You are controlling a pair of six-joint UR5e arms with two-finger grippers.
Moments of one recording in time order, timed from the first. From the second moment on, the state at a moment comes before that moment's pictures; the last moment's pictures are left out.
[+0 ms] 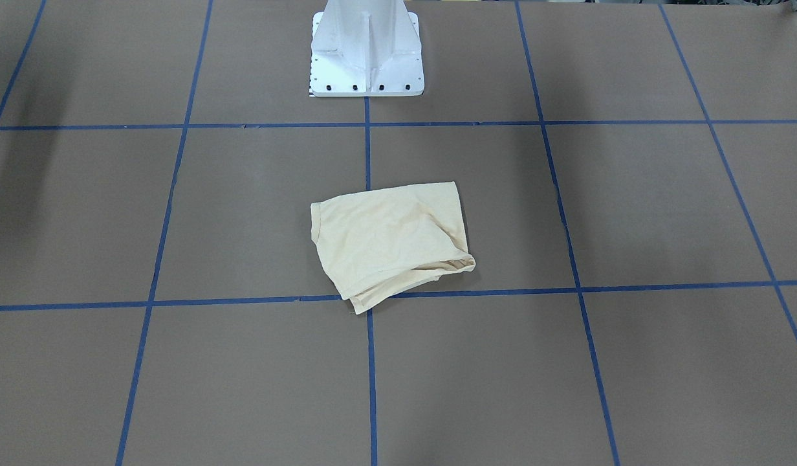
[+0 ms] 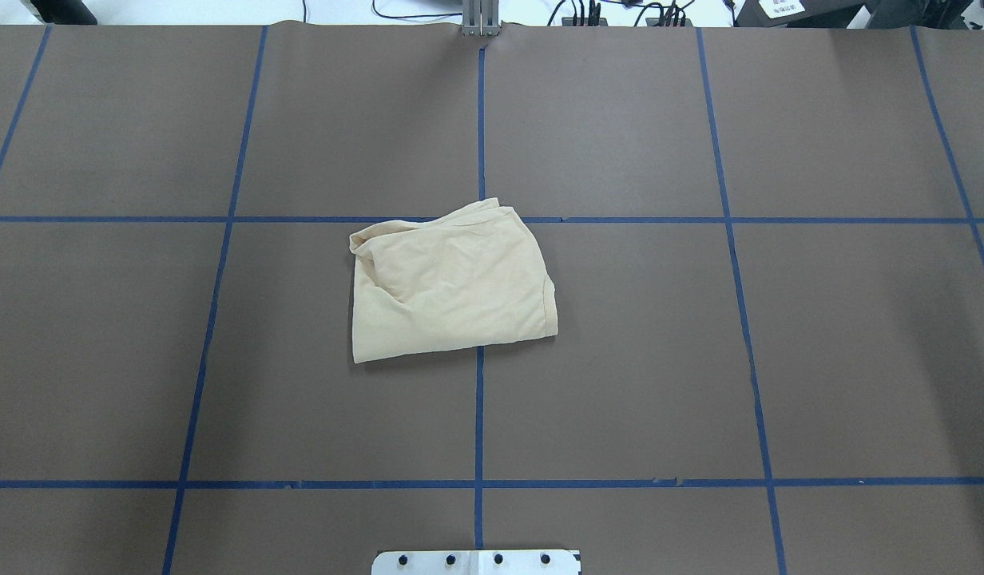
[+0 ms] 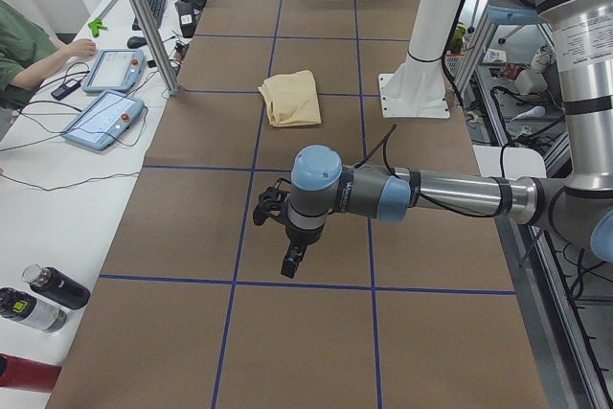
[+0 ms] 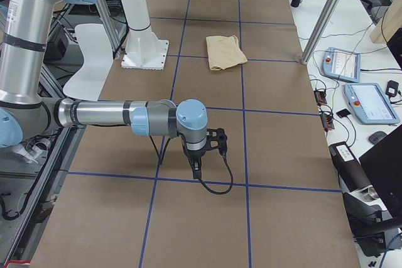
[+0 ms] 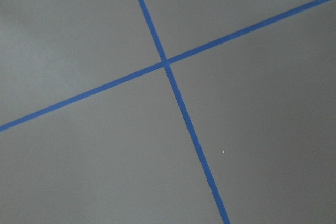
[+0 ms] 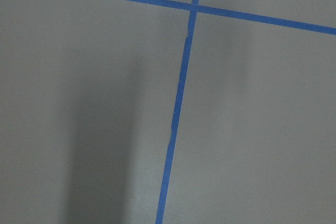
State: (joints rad) left arm -1.57 -1.35 -1.91 -1.54 -2.28 0.20; right arm 1.57 -1.86 1.91 -1.58 2.32 -0.12
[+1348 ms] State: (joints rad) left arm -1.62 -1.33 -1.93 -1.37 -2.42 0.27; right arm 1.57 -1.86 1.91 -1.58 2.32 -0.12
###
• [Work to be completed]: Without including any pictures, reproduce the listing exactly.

• [Task solution]:
You are controlling a pair of six-joint UR5e arms with two-finger grippers.
Moments of one recording in time order, timed from the first. From the second moment on, the state at a moment comes before that moment's pictures; the last moment's pictures are left out.
[+0 ms] 
[+0 ms] 
[+0 ms] 
[+0 ms] 
[+0 ms] 
[+0 ms] 
State: (joints rad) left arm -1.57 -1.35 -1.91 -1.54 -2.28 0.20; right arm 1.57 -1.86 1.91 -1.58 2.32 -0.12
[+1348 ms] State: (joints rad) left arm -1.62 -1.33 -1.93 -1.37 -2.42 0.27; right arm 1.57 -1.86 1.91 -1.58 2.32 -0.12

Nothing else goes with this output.